ACTIVITY: Which lines below hold the word "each"? Copy all of them.
# # # # #
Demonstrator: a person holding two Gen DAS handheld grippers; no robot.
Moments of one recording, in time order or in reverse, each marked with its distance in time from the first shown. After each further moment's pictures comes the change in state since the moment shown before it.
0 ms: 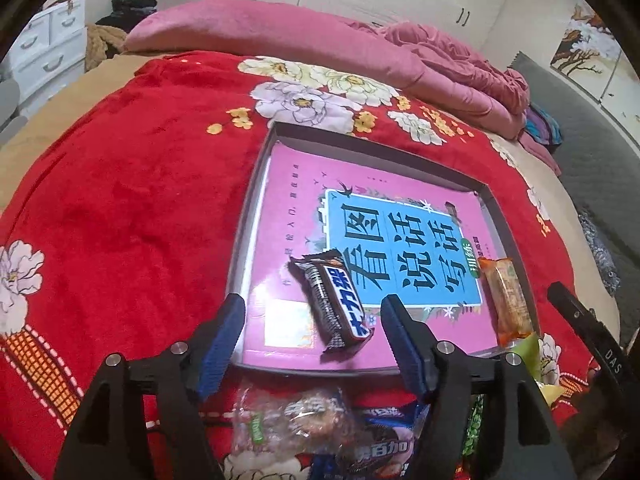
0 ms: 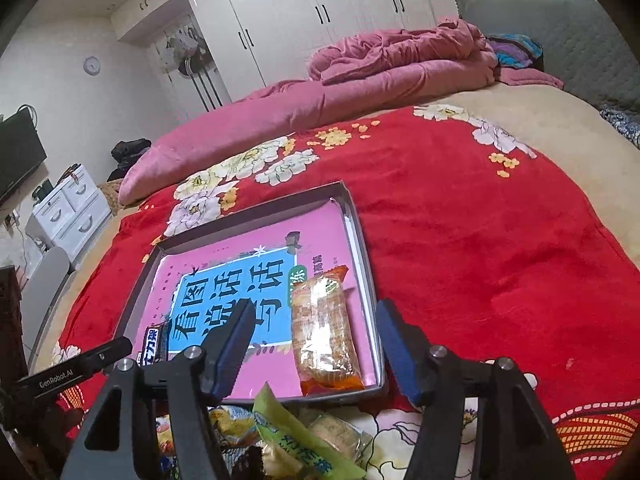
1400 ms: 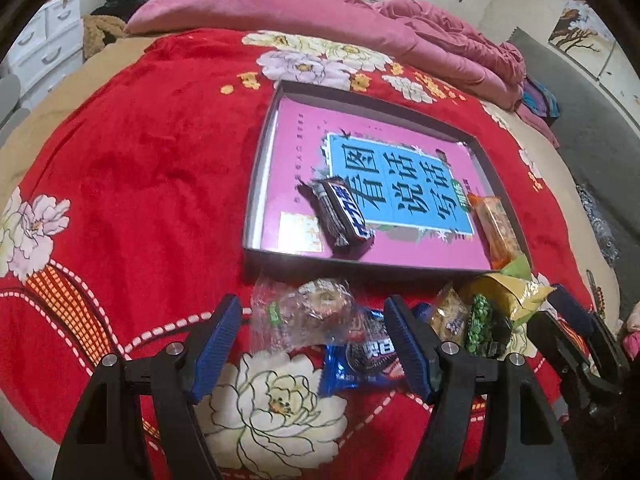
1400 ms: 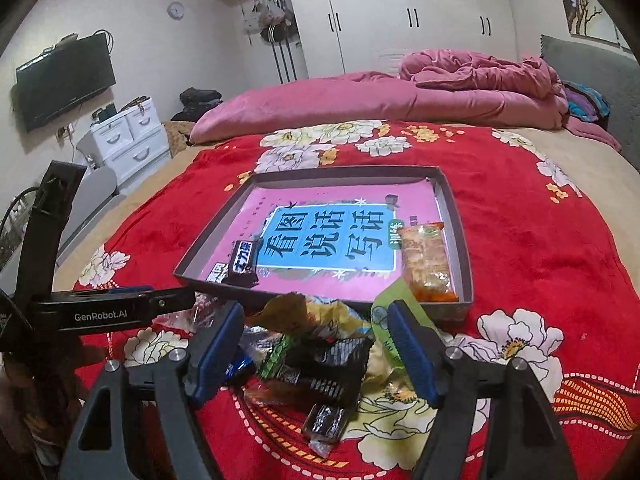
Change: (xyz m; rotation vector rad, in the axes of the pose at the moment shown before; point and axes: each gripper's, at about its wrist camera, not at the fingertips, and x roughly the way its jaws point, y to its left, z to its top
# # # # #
RESULT OF THIS TASK:
Moments of one recording, in time order or in reverse, each marked with its distance in time from the first shown. After each further moment's pictures comes the change in state since the moment shown before it.
Change: (xyz m; rotation vector rad, in the axes of the pose at the moment shown before; point and axes: each gripper's, at about its wrist camera, not at the fingertips, and x roughly the way its jaws point, y to its left, z to its top

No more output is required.